-- ASSIGNED TASK --
Exact reproduction is required for all entries.
⁂
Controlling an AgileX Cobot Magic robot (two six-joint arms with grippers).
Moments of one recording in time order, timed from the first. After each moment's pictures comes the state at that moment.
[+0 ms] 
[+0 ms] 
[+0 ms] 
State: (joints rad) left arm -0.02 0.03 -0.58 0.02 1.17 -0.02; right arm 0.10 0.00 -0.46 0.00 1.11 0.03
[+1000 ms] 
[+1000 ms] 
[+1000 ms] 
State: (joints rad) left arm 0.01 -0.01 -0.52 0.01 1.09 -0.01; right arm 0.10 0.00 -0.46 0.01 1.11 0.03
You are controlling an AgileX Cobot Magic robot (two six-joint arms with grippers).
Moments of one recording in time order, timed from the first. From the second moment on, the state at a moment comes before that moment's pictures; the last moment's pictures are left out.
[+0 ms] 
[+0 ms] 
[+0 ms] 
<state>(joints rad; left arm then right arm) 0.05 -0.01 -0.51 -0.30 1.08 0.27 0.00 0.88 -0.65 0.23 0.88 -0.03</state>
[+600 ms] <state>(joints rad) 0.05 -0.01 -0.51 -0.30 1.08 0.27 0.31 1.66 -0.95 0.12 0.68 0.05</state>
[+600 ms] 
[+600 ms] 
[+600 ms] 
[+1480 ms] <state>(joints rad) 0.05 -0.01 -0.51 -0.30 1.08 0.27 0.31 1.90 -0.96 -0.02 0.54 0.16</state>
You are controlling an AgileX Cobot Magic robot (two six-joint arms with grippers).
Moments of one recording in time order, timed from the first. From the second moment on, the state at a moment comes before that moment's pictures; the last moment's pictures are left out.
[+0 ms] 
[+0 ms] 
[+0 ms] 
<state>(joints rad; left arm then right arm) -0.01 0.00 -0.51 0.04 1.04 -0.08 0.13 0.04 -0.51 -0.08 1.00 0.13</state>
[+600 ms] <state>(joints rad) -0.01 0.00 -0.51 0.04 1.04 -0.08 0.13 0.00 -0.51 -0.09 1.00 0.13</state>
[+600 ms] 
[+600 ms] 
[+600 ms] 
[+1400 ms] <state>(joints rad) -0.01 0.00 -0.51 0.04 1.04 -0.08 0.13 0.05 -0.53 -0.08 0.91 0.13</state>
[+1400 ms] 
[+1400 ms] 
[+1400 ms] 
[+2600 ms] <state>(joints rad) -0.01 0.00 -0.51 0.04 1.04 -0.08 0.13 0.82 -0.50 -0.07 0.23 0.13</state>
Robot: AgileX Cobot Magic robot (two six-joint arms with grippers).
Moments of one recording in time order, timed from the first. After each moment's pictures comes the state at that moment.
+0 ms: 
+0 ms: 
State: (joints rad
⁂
-- TASK ANSWER --
Controlling an AgileX Cobot Magic robot (two six-joint arms with grippers).
Moments of one recording in time order, timed from the first. After each moment's pictures comes the state at that moment.
[+0 ms] 
[+0 ms] 
[+0 ms] 
State: (joints rad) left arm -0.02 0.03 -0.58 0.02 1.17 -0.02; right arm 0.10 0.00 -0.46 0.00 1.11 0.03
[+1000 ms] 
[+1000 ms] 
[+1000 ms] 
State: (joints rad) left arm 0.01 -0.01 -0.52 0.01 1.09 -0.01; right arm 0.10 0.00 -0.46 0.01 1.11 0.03
You are controlling an AgileX Cobot Magic robot (two six-joint arms with grippers).
Moments of one recording in time order, timed from the first. From the second moment on, the state at a moment comes before that moment's pictures; the last moment's pictures are left out.
[+0 ms] 
[+0 ms] 
[+0 ms] 
<state>(joints rad; left arm then right arm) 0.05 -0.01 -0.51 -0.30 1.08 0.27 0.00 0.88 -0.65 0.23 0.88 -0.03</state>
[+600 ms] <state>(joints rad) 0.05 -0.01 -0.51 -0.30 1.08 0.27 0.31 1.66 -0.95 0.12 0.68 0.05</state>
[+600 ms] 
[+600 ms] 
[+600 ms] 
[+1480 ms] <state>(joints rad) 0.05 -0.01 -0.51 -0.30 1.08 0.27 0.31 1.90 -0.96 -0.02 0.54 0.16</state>
You are controlling an AgileX Cobot Magic robot (two six-joint arms with grippers).
Moments of one recording in time order, timed from the first. From the second moment on, the state at a moment comes before that moment's pictures; the last moment's pictures are left out.
[+0 ms] 
[+0 ms] 
[+0 ms] 
<state>(joints rad; left arm then right arm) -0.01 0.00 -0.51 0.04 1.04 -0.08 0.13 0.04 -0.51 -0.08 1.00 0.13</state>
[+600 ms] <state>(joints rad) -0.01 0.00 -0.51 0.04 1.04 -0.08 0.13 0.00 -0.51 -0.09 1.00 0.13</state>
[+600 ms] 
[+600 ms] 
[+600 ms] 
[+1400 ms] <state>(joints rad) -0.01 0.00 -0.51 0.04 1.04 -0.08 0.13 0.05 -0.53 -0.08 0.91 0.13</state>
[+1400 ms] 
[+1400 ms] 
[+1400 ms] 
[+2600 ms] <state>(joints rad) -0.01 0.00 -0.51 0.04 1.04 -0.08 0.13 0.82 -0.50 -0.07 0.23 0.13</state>
Robot: AgileX Cobot Magic robot (two six-joint arms with grippers).
Moments of one recording in time order, timed from the first. After each moment's pictures comes the state at that moment.
+0 ms: 
+0 ms: 
State: (joints rad

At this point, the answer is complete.